Wednesday, December 11, 2013

Review: How Long the Night Is

Christine DeSimone
Lummox Press, 2013
80 pp/55 poems
$15.00
When Christine DeSimone writes about everyday life, it feels like she means it. There is nothing forced in her descriptions, whether they are bright or painful. We see this early on in her collection, How Long the Night Is, when the speaker ends a friendship in "The Penitent" as equally as we see it when a parent experiences a peaceful moment with his daughter in "Man Returns iPad Because He Missed Being Bored." The way DeSimone crystallizes these moments is, in fact, one of her strongest assets, and she does it again and again throughout her 55 poems.

The reason I am so drawn to that as a reader is because I see myself in these poems. "If I Was a Poet" brings to mind the hours I've spent on highways: seeing people others seem not to notice and finding myself intrigued by the things they do. "You take what you find, wherever it's found," a line from "Misplaced," speaks to the writing life. The final stanza of "Quitting Smoking" makes me think of being far from home:
     but perhaps it's like the redwoods
     you've visited: between the acres of dense,
     silent trees, there are sudden patches
     of emptiness, and maybe you are alone,
     but maybe someone is thinking of you
     as they exhale into the cold between the stars.

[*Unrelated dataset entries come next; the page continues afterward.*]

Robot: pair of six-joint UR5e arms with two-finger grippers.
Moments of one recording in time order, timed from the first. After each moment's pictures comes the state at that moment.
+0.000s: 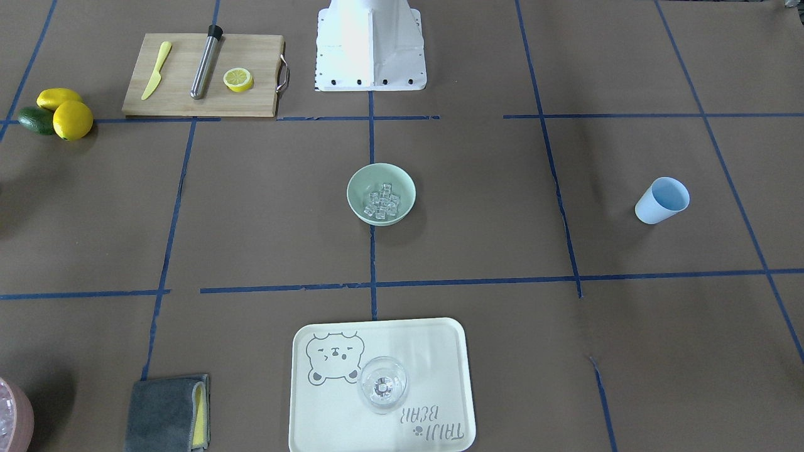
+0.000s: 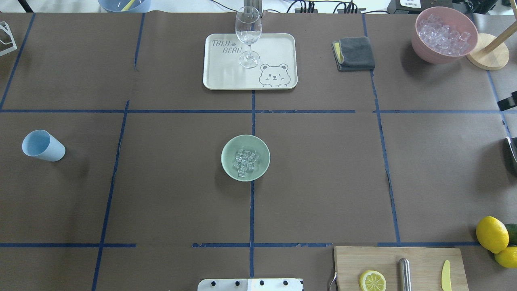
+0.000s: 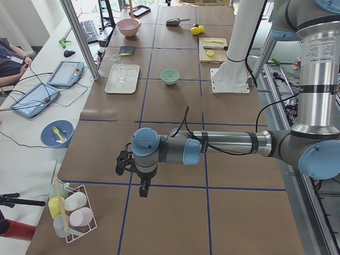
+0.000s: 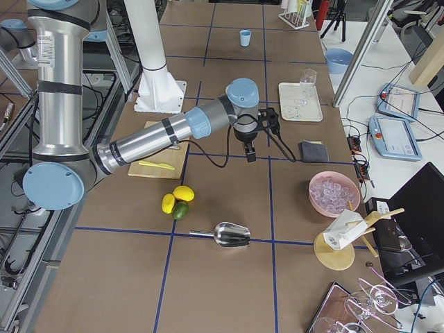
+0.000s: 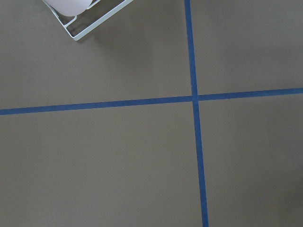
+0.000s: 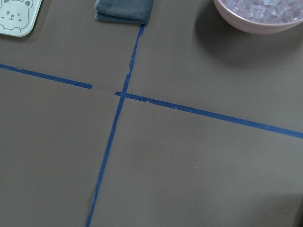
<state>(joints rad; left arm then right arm) -1.64 -1.52 -1.64 -1.63 -2.34 0.07 1.29 -1.59 2.07 -1.52 2.42 0.34</state>
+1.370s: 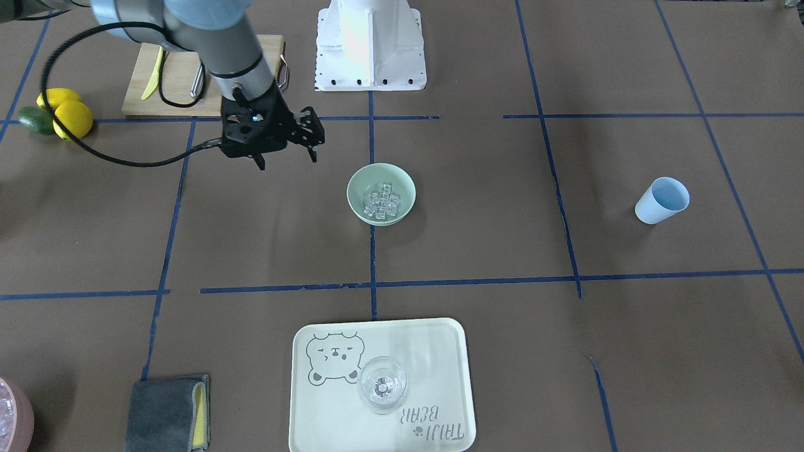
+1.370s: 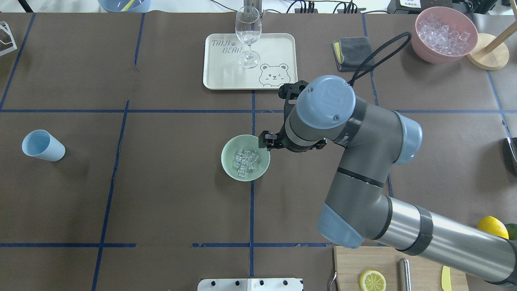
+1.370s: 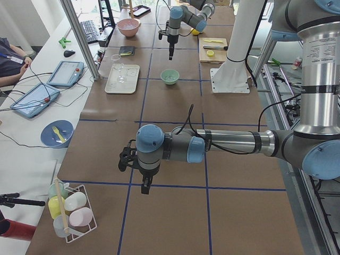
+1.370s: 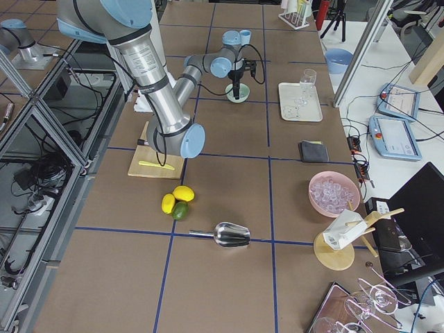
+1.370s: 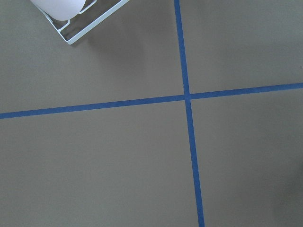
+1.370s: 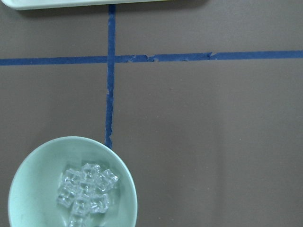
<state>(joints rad) -1.64 -1.49 -1.68 -1.64 -2.34 0.08 0.51 -0.91 1.77 -1.60 1.82 1.26</state>
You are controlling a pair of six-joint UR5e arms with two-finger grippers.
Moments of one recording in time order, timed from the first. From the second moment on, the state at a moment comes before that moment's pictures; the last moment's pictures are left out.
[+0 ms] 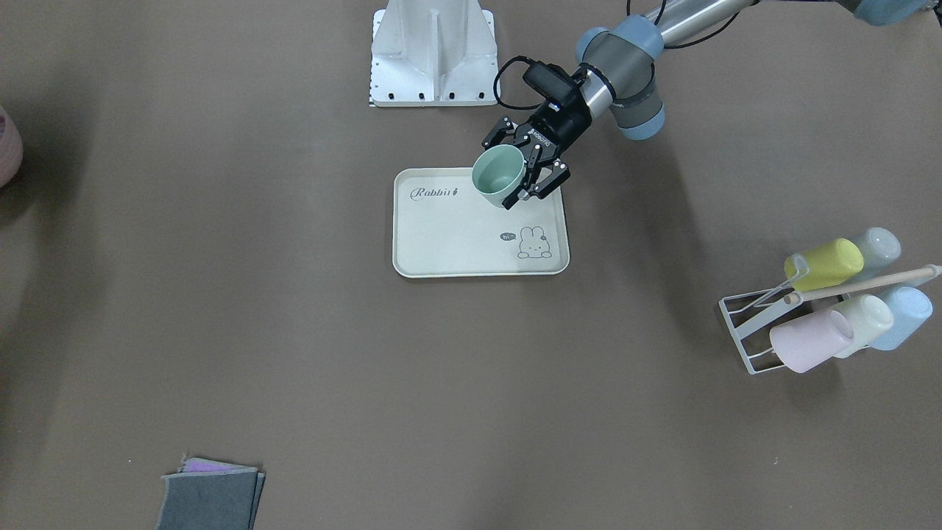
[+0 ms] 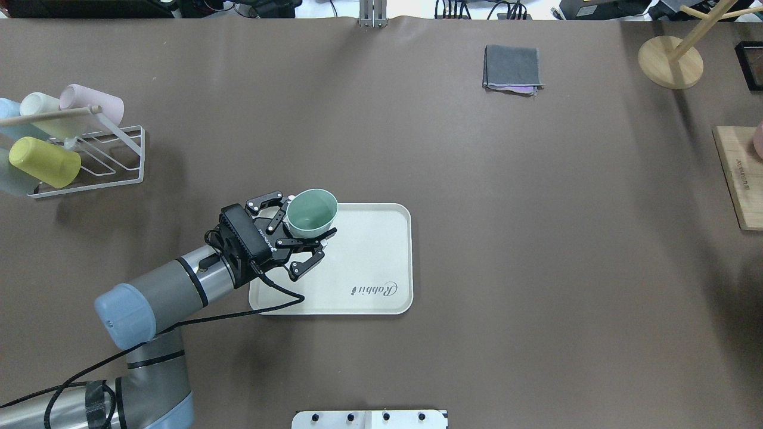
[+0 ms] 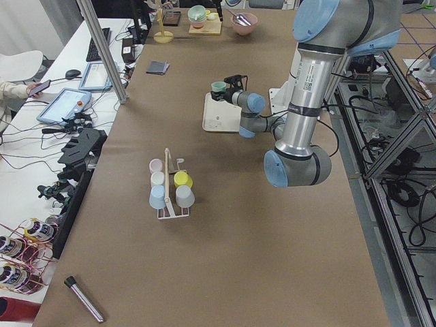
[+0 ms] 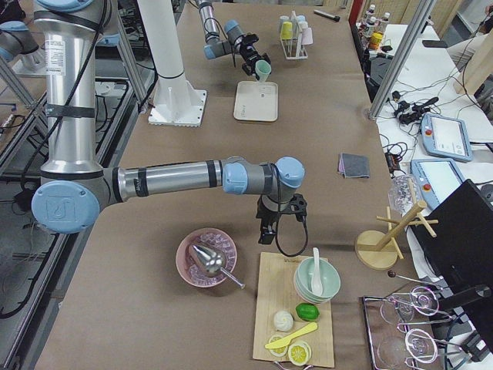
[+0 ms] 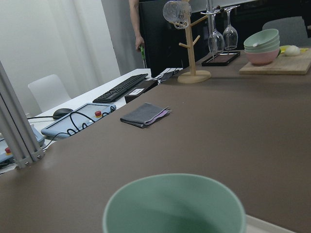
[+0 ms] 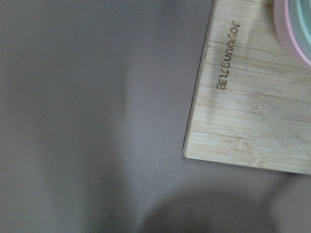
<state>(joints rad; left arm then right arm) -0.32 -1.94 -1.54 -3.09 -1.26 -0.29 1.32 -1.62 1.73 -1.73 2.29 0.03</state>
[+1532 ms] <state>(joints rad) -0.29 -2.07 -1.27 -3.20 -1.30 -0.39 1.35 -1.62 1.73 -1.73 2.30 0.04</state>
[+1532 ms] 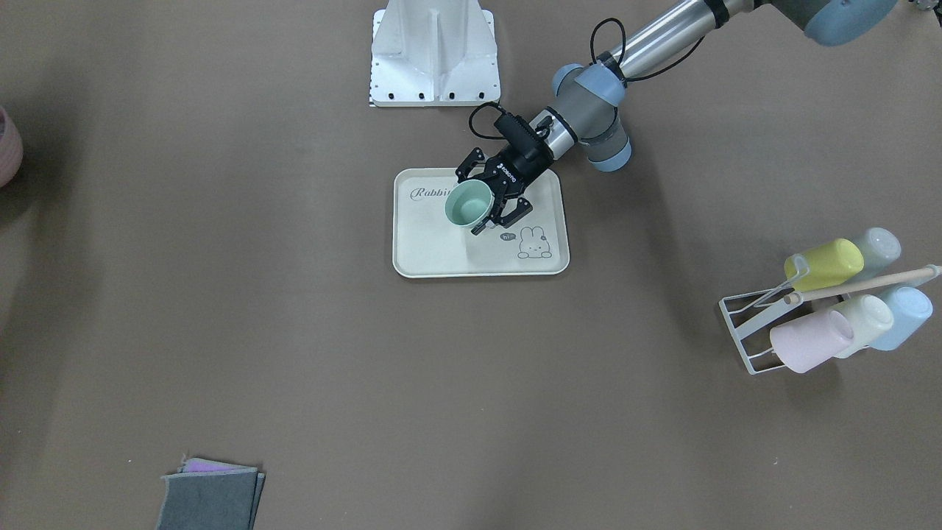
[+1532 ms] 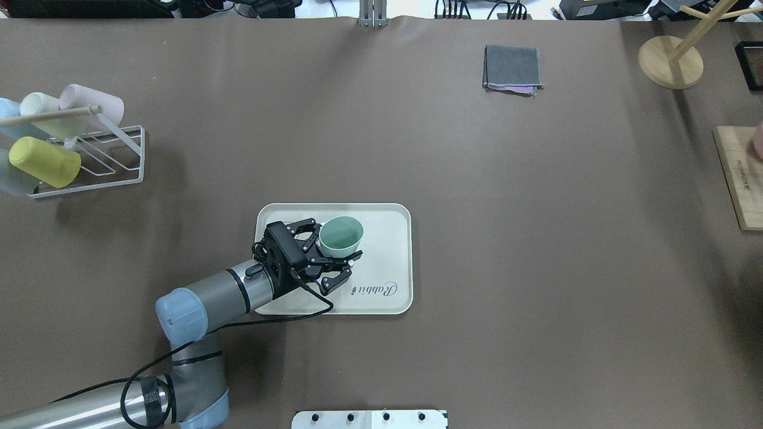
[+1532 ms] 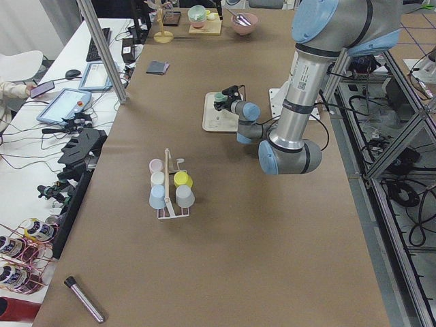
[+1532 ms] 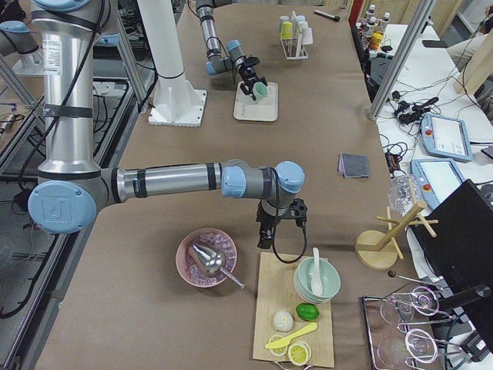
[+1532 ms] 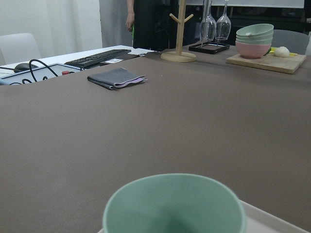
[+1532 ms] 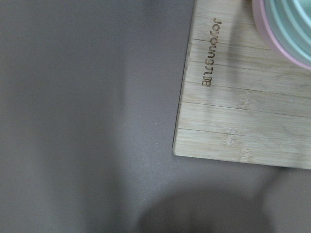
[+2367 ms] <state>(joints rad) -0.28 -2.07 -1.25 -3.23 -1.29 -0.35 1.35 -1.62 1.72 -1.73 2.30 0.04</state>
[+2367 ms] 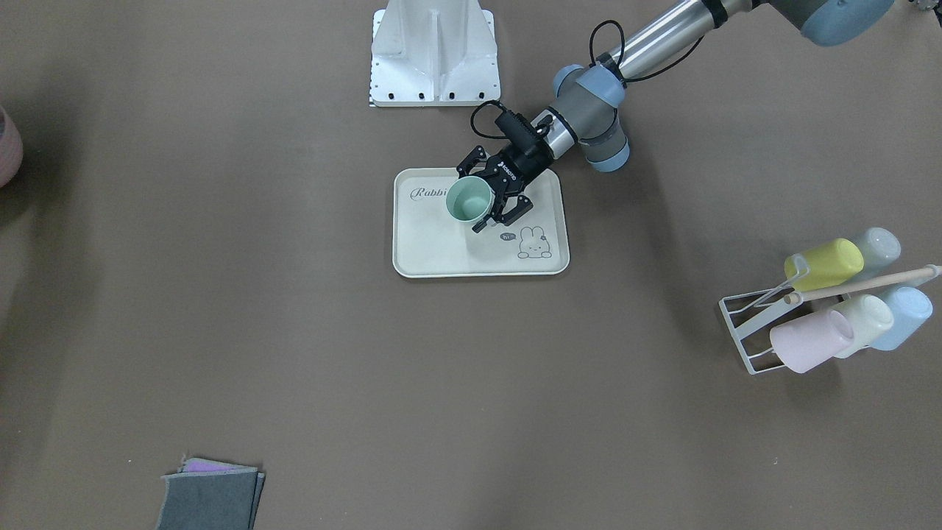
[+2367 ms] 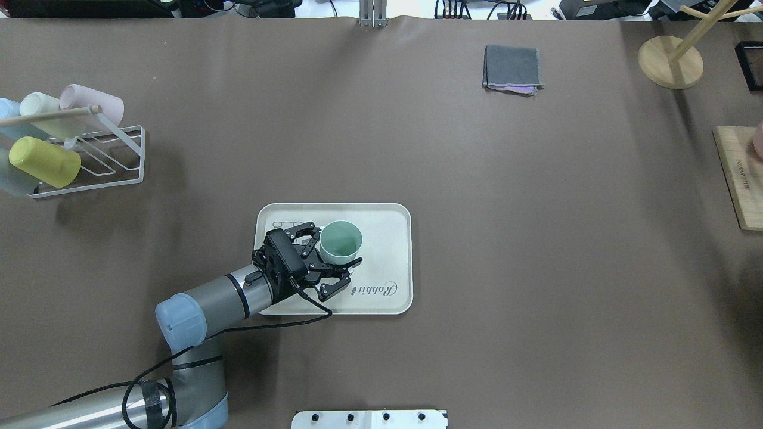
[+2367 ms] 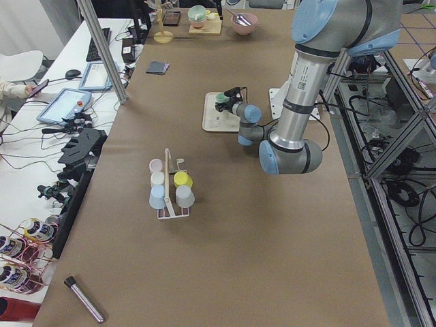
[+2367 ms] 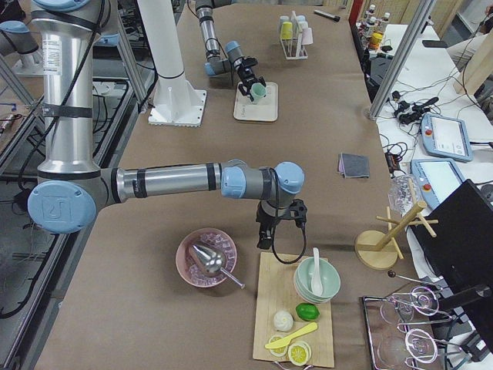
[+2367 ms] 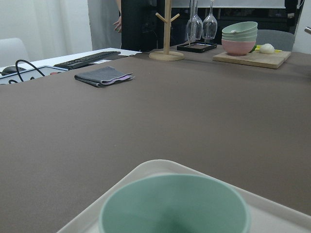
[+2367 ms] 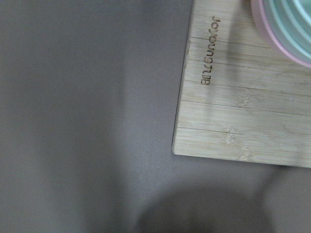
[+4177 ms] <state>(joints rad) -0.39 -1.82 -1.82 -2.90 -1.35 -0.35 1.35 -1.62 1.72 -1.73 2.30 0.05</state>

At the same time, DeSimone is able to slip into various personae and draw me into those voices, even if I find nothing of myself in them. "Letter from Zelda," an imagined missive from Mrs. Fitzgerald to F. Scott, is the strongest of the persona poems in this collection, thanks in part to its attention to detail. Similarly, when she steps into her mother's voice in "Mother Fills Out the Restraining Order," DeSimone sheds light on the reality of abuse in a way that official paperwork never can, as evidenced by the clinical, bureaucratic excerpts presented in the poem.

The best display of DeSimone's poetic prowess, however, is "Spellcheck Suggests the Following Replacements," in which she shifts from one subject to another effortlessly based on incorrect words alone. As writers, we of course know that there is nothing effortless about it, but the fact that the poet makes it feel thus speaks volumes about her abilities. This sense of ease can be found throughout the whole collection, which is worth the read both for phrases like "My telephone rings were wolfwhistles," in "Inheritance," and for poems that are at once personal and universal.